* THE PROBLEM: The task here is to set down every line of the listing exactly.
━━━━
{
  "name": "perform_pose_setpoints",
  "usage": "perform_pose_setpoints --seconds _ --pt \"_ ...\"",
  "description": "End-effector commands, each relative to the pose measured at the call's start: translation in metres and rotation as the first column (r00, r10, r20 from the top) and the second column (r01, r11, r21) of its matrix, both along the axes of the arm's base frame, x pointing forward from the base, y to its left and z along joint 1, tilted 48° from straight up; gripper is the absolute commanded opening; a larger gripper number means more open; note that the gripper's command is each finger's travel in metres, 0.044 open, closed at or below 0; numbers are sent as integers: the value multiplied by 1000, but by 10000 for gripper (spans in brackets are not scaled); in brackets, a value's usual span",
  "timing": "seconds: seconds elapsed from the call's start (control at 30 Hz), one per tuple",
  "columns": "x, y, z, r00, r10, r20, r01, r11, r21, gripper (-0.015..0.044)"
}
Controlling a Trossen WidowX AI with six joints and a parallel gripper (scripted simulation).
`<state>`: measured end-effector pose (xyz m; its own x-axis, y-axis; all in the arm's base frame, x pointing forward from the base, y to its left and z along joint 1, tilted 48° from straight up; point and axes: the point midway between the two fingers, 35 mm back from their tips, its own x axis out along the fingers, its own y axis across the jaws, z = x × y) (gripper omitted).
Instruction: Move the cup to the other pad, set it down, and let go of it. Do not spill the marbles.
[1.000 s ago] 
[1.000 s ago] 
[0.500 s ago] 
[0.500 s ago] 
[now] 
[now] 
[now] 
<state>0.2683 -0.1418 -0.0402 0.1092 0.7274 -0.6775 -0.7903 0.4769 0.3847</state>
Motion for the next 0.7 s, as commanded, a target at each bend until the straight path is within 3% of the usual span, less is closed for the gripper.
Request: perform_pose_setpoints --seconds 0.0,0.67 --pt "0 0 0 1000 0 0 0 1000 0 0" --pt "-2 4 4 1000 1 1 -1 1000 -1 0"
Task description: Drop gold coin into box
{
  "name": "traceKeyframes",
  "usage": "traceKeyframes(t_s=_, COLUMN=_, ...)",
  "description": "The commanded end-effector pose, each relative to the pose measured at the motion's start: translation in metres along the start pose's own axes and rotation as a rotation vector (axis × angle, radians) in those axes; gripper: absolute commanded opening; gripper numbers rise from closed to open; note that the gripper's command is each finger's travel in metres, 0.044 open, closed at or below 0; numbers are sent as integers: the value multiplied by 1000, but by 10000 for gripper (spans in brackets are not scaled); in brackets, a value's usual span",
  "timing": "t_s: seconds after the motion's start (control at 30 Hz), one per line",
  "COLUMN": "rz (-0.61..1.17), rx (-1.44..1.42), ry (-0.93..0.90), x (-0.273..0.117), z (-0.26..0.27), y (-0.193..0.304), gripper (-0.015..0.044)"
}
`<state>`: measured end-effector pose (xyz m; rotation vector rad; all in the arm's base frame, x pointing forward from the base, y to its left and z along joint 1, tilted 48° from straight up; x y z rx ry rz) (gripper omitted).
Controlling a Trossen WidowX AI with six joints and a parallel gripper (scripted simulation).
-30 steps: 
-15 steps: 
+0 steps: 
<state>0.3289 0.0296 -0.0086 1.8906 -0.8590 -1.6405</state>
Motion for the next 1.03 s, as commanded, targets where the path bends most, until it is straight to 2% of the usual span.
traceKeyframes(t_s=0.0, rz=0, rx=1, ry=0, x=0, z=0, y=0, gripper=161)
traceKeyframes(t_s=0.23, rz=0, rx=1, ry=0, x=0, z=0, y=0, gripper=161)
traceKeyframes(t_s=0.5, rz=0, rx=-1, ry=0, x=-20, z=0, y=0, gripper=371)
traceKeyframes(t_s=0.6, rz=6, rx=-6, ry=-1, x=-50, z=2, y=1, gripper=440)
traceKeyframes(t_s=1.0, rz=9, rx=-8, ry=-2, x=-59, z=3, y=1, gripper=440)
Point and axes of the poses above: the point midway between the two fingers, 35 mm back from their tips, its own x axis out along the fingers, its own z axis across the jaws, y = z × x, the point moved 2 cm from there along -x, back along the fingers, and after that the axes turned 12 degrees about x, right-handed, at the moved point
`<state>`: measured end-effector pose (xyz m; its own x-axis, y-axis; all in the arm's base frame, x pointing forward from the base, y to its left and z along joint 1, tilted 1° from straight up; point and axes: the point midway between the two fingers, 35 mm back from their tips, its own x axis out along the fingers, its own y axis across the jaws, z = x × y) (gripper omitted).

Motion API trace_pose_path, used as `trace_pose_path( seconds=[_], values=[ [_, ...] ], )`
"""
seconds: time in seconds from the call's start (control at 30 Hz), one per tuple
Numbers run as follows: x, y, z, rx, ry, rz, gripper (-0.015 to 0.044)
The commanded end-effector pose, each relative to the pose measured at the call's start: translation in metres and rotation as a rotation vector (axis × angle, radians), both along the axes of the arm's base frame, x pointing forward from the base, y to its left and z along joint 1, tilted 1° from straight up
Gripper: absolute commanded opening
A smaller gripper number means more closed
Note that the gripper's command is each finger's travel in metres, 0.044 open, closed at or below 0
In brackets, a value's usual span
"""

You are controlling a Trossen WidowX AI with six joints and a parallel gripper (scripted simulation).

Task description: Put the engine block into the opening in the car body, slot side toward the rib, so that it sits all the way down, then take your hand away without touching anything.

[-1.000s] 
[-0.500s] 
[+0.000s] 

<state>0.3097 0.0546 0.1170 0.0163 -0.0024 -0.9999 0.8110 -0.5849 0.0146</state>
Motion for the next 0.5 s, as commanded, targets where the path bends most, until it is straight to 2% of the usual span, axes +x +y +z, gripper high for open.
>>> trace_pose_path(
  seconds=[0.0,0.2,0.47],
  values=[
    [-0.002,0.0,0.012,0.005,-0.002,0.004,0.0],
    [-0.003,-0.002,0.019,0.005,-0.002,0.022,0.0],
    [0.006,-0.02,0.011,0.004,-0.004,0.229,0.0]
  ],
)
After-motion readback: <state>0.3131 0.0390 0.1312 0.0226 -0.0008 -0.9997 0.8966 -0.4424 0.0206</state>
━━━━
* ANSWER SPACE:
{
  "name": "perform_pose_setpoints",
  "usage": "perform_pose_setpoints --seconds _ --pt \"_ ...\"",
  "description": "End-effector commands, each relative to the pose measured at the call's start: translation in metres and rotation as the first column (r00, r10, r20 from the top) and the second column (r01, r11, r21) of its matrix, both along the axes of the arm's base frame, x pointing forward from the base, y to its left and z along joint 1, tilted 48° from straight up; gripper is the absolute commanded opening; a larger gripper number means more open; note that the gripper's command is each finger's travel in metres, 0.044 open, closed at or below 0; numbers are sent as integers: the value multiplied by 1000, but by 10000 for gripper (spans in brackets are not scaled); in brackets, a value's usual span",
  "timing": "seconds: seconds elapsed from the call's start (control at 30 Hz), one per tuple",
  "columns": "x, y, z, r00, r10, r20, r01, r11, r21, gripper (-0.015..0.044)"
}
Controlling a Trossen WidowX AI with six joints and a parallel gripper (scripted simulation).
`<state>`: measured end-effector pose (xyz m; its own x-axis, y-axis; all in the arm's base frame, x pointing forward from the base, y to its left and z along joint 1, tilted 48° from straight up; point and axes: the point midway between the two fingers, 35 mm back from their tips, its own x axis out along the fingers, its own y axis across the jaws, z = x × y) (gripper omitted).
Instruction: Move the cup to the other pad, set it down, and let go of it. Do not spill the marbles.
[1.000 s ago] 
[1.000 s ago] 
[0.500 s ago] 
[0.500 s ago] 
[now] 
[now] 
[now] 
<state>0.2683 -0.1418 -0.0402 0.1092 0.7274 -0.6775 -0.7903 0.4769 0.3847</state>
Motion for the next 0.7 s, as commanded, a target at each bend until the straight path is within 3% of the usual span, less is closed for the gripper.
Request: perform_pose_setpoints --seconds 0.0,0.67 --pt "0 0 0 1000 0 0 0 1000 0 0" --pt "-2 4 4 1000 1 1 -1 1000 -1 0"
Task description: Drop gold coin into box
{
  "name": "traceKeyframes",
  "usage": "traceKeyframes(t_s=_, COLUMN=_, ...)",
  "description": "The commanded end-effector pose, each relative to the pose measured at the motion's start: translation in metres along the start pose's own axes and rotation as a rotation vector (axis × angle, radians) in those axes; gripper: absolute commanded opening; gripper numbers rise from closed to open; note that the gripper's command is each finger's travel in metres, 0.044 open, closed at or below 0; numbers are sent as integers: the value multiplied by 1000, but by 10000 for gripper (spans in brackets are not scaled); in brackets, a value's usual span",
  "timing": "t_s: seconds after the motion's start (control at 30 Hz), one per line",
  "COLUMN": "rz (-0.61..1.17), rx (-1.44..1.42), ry (-0.93..0.90), x (-0.273..0.117), z (-0.26..0.27), y (-0.193..0.304), gripper (-0.015..0.044)"
}
`<state>`: measured end-effector pose (xyz m; rotation vector rad; all in the arm's base frame, x pointing forward from the base, y to its left and z along joint 1, tilted 48° from straight up; x y z rx ry rz) (gripper omitted).
Controlling a Trossen WidowX AI with six joints and a parallel gripper (scripted simulation).
-30 steps: 
-15 steps: 
+0 steps: 
<state>0.3289 0.0296 -0.0086 1.8906 -0.8590 -1.6405</state>
Motion for the next 1.03 s, as commanded, targets where the path bends most, until it is straight to 2% of the usual span.
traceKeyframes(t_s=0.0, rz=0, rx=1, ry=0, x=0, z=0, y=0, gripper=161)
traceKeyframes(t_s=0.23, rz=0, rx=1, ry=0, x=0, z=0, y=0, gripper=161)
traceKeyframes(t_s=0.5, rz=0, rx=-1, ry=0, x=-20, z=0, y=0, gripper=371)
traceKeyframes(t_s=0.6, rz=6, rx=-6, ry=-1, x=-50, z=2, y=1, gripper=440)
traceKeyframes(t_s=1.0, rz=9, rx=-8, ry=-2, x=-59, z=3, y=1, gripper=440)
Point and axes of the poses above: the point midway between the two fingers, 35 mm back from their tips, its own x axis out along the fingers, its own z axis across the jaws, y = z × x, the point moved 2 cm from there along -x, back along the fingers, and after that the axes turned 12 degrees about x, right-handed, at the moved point
`<state>`: measured end-effector pose (xyz m; its own x-axis, y-axis; all in the arm's base frame, x pointing forward from the base, y to its left and z along joint 1, tilted 1° from straight up; point and axes: the point midway between the two fingers, 35 mm back from their tips, its own x axis out along the fingers, its own y axis across the jaws, z = x × y) (gripper omitted).

Motion API trace_pose_path, used as `trace_pose_path( seconds=[_], values=[ [_, ...] ], )`
"""
seconds: time in seconds from the call's start (control at 30 Hz), one per tuple
Numbers run as follows: x, y, z, rx, ry, rz, gripper (-0.015 to 0.044)
The commanded end-effector pose, each relative to the pose measured at the call's start: translation in metres and rotation as a rotation vector (axis × angle, radians), both along the axes of the arm's base frame, x pointing forward from the base, y to its left and z along joint 1, tilted 1° from straight up
Gripper: absolute commanded opening
A smaller gripper number means more closed
Note that the gripper's command is each finger's travel in metres, 0.044 open, closed at or below 0
In brackets, a value's usual span
"""

You are controlling a Trossen WidowX AI with six joints and a parallel gripper (scripted simulation).

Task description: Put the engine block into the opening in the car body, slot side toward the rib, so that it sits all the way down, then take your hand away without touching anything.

[-1.000s] 
[-0.500s] 
[+0.000s] 

<state>0.3097 0.0546 0.1170 0.0163 -0.0024 -0.9999 0.8110 -0.5849 0.0146</state>
Motion for the next 0.5 s, as commanded, targets where the path bends most, until it is straight to 2% of the usual span, axes +x +y +z, gripper high for open.
>>> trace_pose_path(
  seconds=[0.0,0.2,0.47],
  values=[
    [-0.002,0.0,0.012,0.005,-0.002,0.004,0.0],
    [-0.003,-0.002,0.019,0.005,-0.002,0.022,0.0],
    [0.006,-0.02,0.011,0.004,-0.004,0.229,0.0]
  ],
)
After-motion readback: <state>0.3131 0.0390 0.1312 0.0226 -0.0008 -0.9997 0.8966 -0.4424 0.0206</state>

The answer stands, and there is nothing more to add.